Contribution: 0001-InnoDB-Use-CAS-for-Eventmutex-trylock.patch (application/octet-stream, text), 2.40 KiB.
[8 Nov 2017 9:10]
MySQL Verification Team
Hello Debayan, Thank you for the report and contribution. Thanks, Umesh
[21 Nov 2017 15:37]
Debayan Ghosh
Any comments on this one ? Has someone seen the impact of this on other platforms including PPC64 ?
[8 Dec 2017 15:43]
Eric Anger
I have tested this patch on several different Arm platforms and have seen it improve performance for large core counts under high lock contention.
[15 Dec 2017 17:25]
Daniel Frazier
I tested on a 128 CPU ppc64le system, and I also see improvements there. My commandline: $ sysbench --max-requests=0 --test=oltp --num-threads=128 --max-time=60 --mysql-user=testuser --mysql-password=testpassword run sysbench.orig.1: transactions: 60718 (1005.43 per sec.) sysbench.orig.1: deadlocks: 8173 (135.34 per sec.) sysbench.orig.1: read/write requests: 1284365 (21267.85 per sec.) sysbench.orig.1: other operations: 129609 (2146.20 per sec.) sysbench.cas.1: transactions: 70365 (1170.24 per sec.) sysbench.cas.1: deadlocks: 9346 (155.43 per sec.) sysbench.cas.1: read/write requests: 1486625 (24724.10 per sec.) sysbench.cas.1: other operations: 150076 (2495.92 per sec.)

Description: Hi, Currently MYSQL event mutex code uses test and set semantics to try acquiring a lock. file:: storage/innobase/include/ib0mutex.h bool tas_lock() UNIV_NOTHROW { return(TAS(&m_lock_word, MUTEX_STATE_LOCKED) == MUTEX_STATE_UNLOCKED); } When the contention is high with several threads attempting the atomic_exchange , I find compare and swap (__atomic_compare_exchange) to be performing quite better on some arm64 platforms compared to test and set. bool cas_lock() UNIV_NOTHROW { return (CAS(&m_lock_word, MUTEX_STATE_UNLOCKED, MUTEX_STATE_LOCKED) == MUTEX_STATE_UNLOCKED); } I also see the Futexlock implementation to also use a CAS for try lock.
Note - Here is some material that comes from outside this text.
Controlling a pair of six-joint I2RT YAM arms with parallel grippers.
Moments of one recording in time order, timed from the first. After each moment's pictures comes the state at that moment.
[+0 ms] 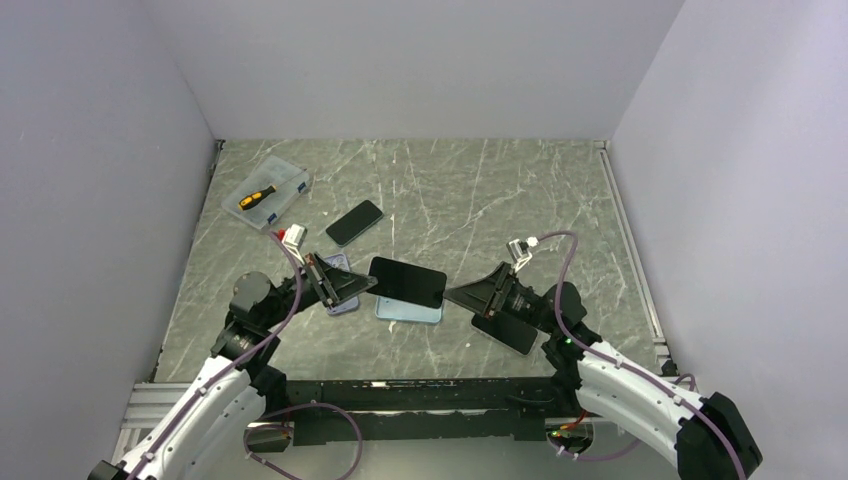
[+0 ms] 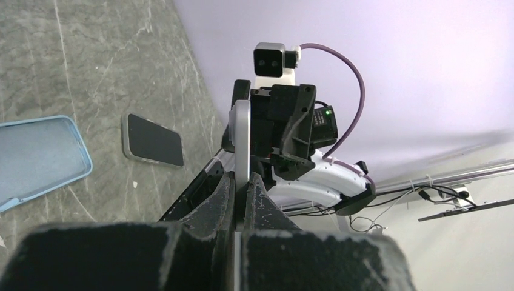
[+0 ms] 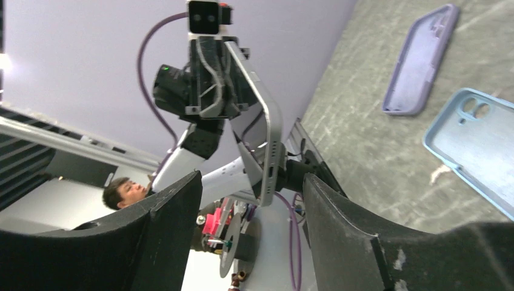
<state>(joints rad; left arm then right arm) -0.41 0.52 0.31 0.28 0.61 -1.22 0.64 0.72 0.16 0.66 -0.47 1.25</state>
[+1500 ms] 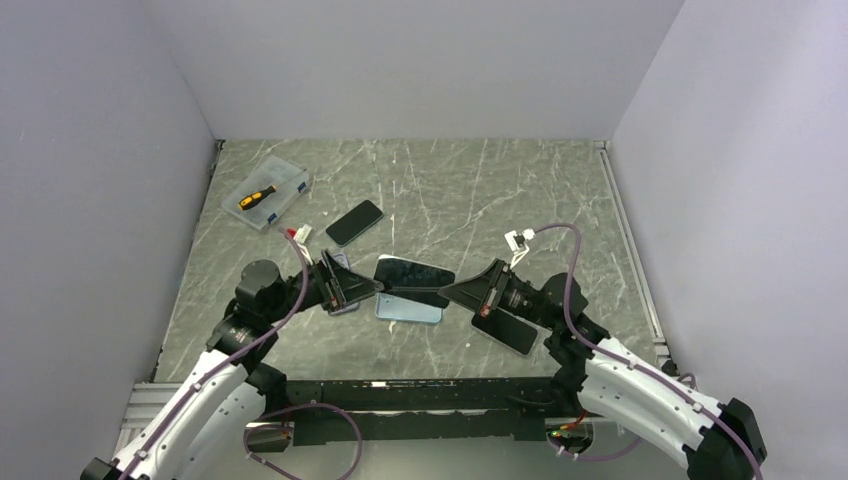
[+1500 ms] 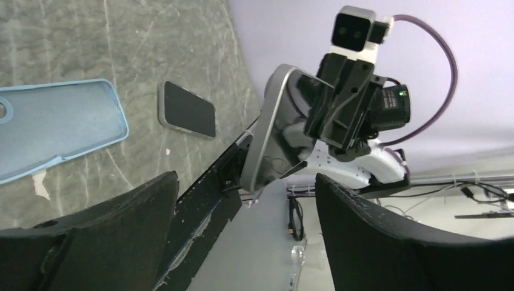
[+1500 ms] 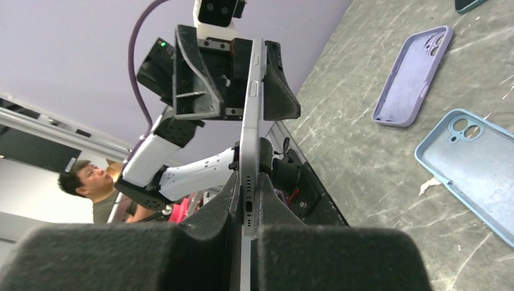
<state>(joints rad) -0.43 0.56 0.38 0.06 0.64 -1.11 0.72 0.67 0.28 0.50 -0.42 1.11</state>
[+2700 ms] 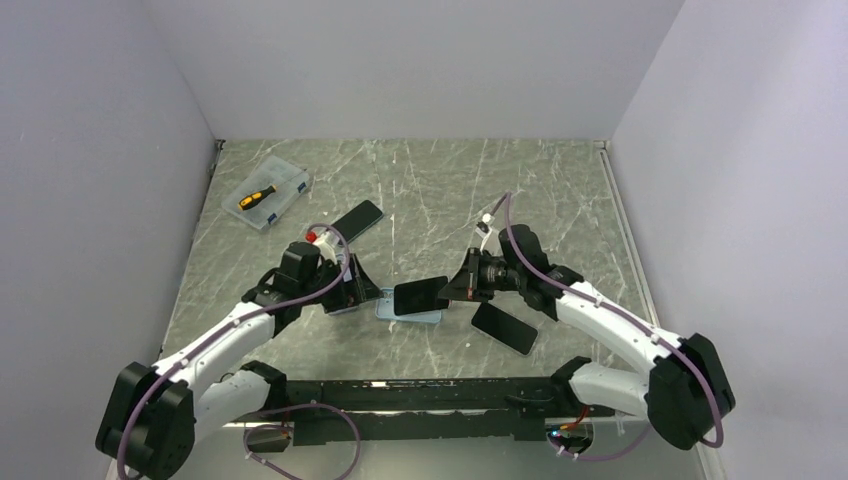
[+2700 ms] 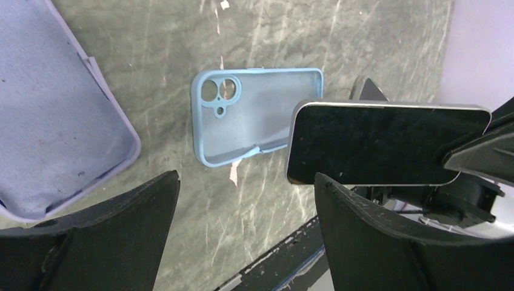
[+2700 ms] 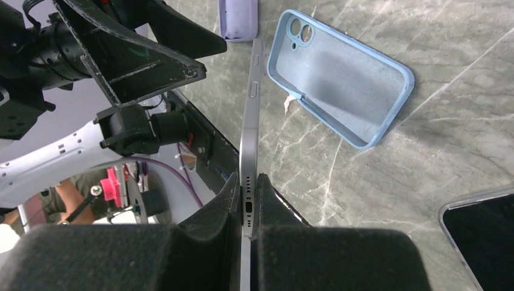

I used the latest sysbench 1.1 oltp update/write only benchmarks to test the impact. The improvement was seen with 32 or more number of threads. In addition to this, reducing the strength of the atomic_compare_exchange barrier from ATOMIC_SEQ_CST/ATOMIC_SEQ_CST to ATOMIC_ACQUIRE/ATOMIC_RELAXED gives some additional improvement but this may need to be verified on all other platforms and scenarios. How to repeat: Used SysBench 1.1 oltp writes/update on ARM64 platforms with number of threads 32 and more.